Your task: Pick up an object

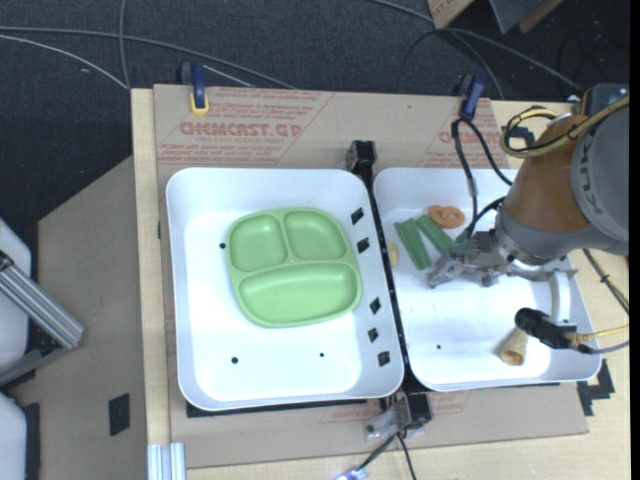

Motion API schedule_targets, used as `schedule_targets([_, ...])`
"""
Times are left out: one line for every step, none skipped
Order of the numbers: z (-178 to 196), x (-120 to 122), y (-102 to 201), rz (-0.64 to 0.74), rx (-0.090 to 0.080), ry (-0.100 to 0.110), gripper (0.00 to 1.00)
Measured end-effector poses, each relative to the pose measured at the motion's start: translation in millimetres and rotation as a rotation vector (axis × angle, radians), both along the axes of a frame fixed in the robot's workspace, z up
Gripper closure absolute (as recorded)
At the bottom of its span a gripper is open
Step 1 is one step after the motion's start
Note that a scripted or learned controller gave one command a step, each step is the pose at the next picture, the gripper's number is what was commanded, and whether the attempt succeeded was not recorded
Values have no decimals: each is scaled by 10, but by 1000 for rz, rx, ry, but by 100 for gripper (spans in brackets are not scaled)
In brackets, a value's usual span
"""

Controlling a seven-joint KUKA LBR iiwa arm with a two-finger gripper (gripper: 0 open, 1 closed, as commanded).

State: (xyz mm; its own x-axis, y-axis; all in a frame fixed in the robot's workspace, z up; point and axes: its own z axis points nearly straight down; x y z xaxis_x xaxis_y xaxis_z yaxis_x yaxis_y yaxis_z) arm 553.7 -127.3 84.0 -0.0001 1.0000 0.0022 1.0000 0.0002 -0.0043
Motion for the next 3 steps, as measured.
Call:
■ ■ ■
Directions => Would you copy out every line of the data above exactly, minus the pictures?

Solution to this exercise =>
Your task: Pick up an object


Motion API schedule_targets, used as `schedule_targets([_, ...])`
"""
Times are left out: one line for every step, none skipped
Order of the numbers: z (-178 to 196), x (-120 to 122), y (-102 to 201), rz (-0.64 to 0.74), rx (-0.090 to 0.080), ry (-0.100 to 0.110), gripper (0.00 to 1.00)
Measured end-effector poses, each relative to the pose measured at the motion's start: translation in millimetres and rotation as a rotation vector (axis × angle, radians), both along the axes of a frame fixed in the robot's workspace, z up
Gripper closure absolute (as recorded)
At the bottom of its span a gripper is open
Step 1 is one step after the motion's start
Note that a scripted or learned controller gave one command a step, each step is the pose at the next picture, the gripper's number is what was commanded, and whether the attempt succeeded was not recorded
Values have no decimals: each is scaled by 10, but by 1000 for rz, rx, ry, but by 100 for gripper (spans in brackets are not scaled)
In brackets, a value's usual span
"""

Controlling a seven-joint KUKA LBR iiwa arm with a two-finger gripper (gripper: 0 open, 1 closed, as commanded).

State: (xyz mm; its own x-axis, y-axis; all in a frame fixed in the robot's workspace, z up; point and axes: its own z axis points nearly straight down; x y z xaxis_x xaxis_y xaxis_z yaxis_x yaxis_y yaxis_z) arm 553.7 -127.3 84.0 -0.0001 1.0000 0.0022 1.0000 0.0002 -0.0043
Motion for the next 3 steps, as measured.
Call:

That finishes the exercise.